### Given data
>>

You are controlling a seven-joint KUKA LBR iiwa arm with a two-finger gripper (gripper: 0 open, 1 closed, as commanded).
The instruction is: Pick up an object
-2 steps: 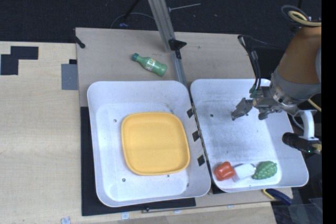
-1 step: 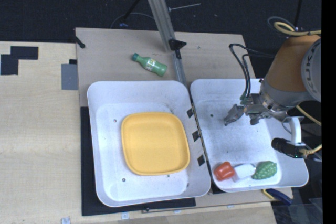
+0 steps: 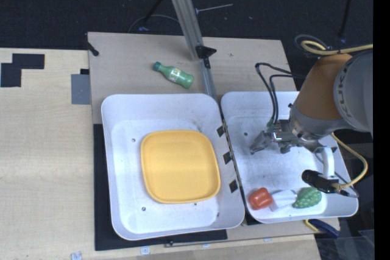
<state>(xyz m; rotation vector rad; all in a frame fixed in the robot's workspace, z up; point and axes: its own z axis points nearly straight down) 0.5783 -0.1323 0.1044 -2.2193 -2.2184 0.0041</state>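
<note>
My gripper [image 3: 261, 142] hangs over the bare middle of the right bin [image 3: 244, 108], pointing left, open with nothing between its fingers. A red pepper-like object [image 3: 261, 198] lies near that bin's front edge. A green lumpy object [image 3: 308, 197] lies to its right, in the front right corner. Both sit well in front of the gripper and apart from it. A small white piece lies between them.
The left bin [image 3: 119, 131] holds a large yellow square plate [image 3: 180, 165]. A green bottle [image 3: 173, 74] lies on the bench behind the left bin. A metal rail [image 3: 186, 9] slants down toward the divide between the bins.
</note>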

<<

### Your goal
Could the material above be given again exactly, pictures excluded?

### The answer
You are controlling a seven-joint KUKA LBR iiwa arm with a two-finger gripper (gripper: 0 open, 1 closed, as commanded).
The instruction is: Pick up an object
-2 steps: 
-1 step: 
+0 steps: 
<state>(xyz m; rotation vector rad; all in a frame fixed in the robot's workspace, z up; point and axes: its own z axis points nearly straight down) 0.5783 -0.1323 0.1044 -2.2193 -2.2184 0.0041</state>
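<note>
My gripper [image 3: 261, 142] hangs over the bare middle of the right bin [image 3: 244, 108], pointing left, open with nothing between its fingers. A red pepper-like object [image 3: 261, 198] lies near that bin's front edge. A green lumpy object [image 3: 308, 197] lies to its right, in the front right corner. Both sit well in front of the gripper and apart from it. A small white piece lies between them.
The left bin [image 3: 119, 131] holds a large yellow square plate [image 3: 180, 165]. A green bottle [image 3: 173, 74] lies on the bench behind the left bin. A metal rail [image 3: 186, 9] slants down toward the divide between the bins.
</note>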

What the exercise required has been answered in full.